Honeywell suspended the sale last year to obtain environmental approvals from the state and expects to resume negotiations later this year.

"A decision was made late last year not to pursue the project," James Yolles, a spokesman for the Kushners said Wednesday, "because the company was not persuaded by the economics of the deal."

The Kushners' decision to drop out of the bidding was first reported by Bloomberg.

But the mayor of Jersey City, Steven Fulop, also cast a shadow over an existing Kushner project: the $820.8 million, twin-towered complex known as One Journal Square.

A joint venture of Kushner Companies and KABR Group, the complex would entail 1,476 apartments, shops and office space. A third company, WeWork, which builds shared office spaces, recently dropped out of the project. Kushner Companies is negotiating to buy WeWork's stake in the project, according to the group's spokesman, Mr. Yolles.

Mr. Fulop announced Sunday on social media that the city would not support Kushner's recent application for additional subsidies, including tens of millions of dollars in property tax breaks over 30 years and $40 million in city bonds.

The development had already obtained state approval for more than $90 million in tax credits for the 10-story base of the complex and one of the two towers. With the loss of WeWork, that number has been cut to $34 million.

Last week, the city provisionally rejected the developers' request for additional subsidies because the components of the complex have changed over time and the total subsidy package would have exceeded anything the city has given other projects in that neighborhood. The plans, to be built in two phases, now call for more apartments and less office space than originally proposed.

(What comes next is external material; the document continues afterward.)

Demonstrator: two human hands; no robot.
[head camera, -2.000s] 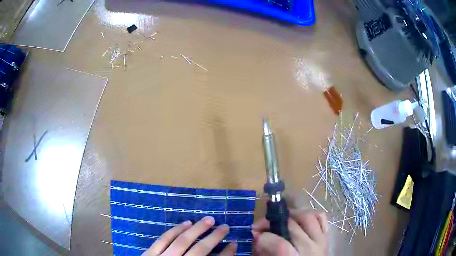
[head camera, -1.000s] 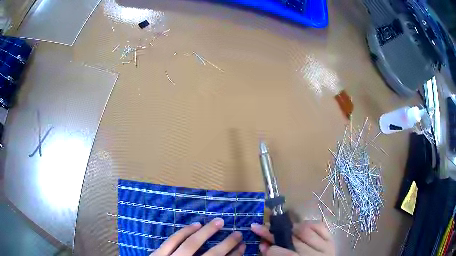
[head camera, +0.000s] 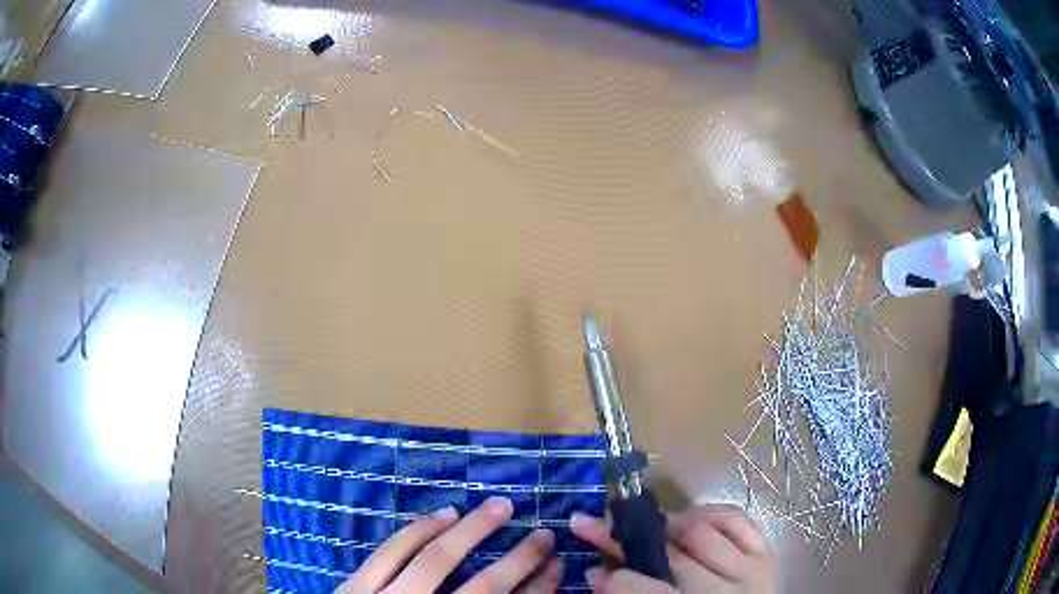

"Our current proposal for One Journal Square would provide 4,000 sorely needed union jobs and $180 million in tax revenue for Jersey City over the next 30 years," Mr. Yolles said. He said that the developers had changed the project to focus more on residential and retail based on the market.

Jared Kushner was chief executive of Kushner Companies until he joined the White House in January. But last weekend, his sister Nicole Meyer alluded to the family's ties to the Trump administration when she pitched the Journal Square project to prospective investors in China.

Kushner and KABR recently eliminated some of the office space, which had garnered the state tax breaks, and expanded the number of apartments. Those changes will have to be approved by the city planning board, according to city officials, although Kushner disputes the necessity of that step.

The Kushners opened Trump Bay Street, a 53-story residential tower, in Jersey City last year. They have two commercial projects in the planning stages and a third residential tower in Journal Square, which would rise 72 stories with 741 units.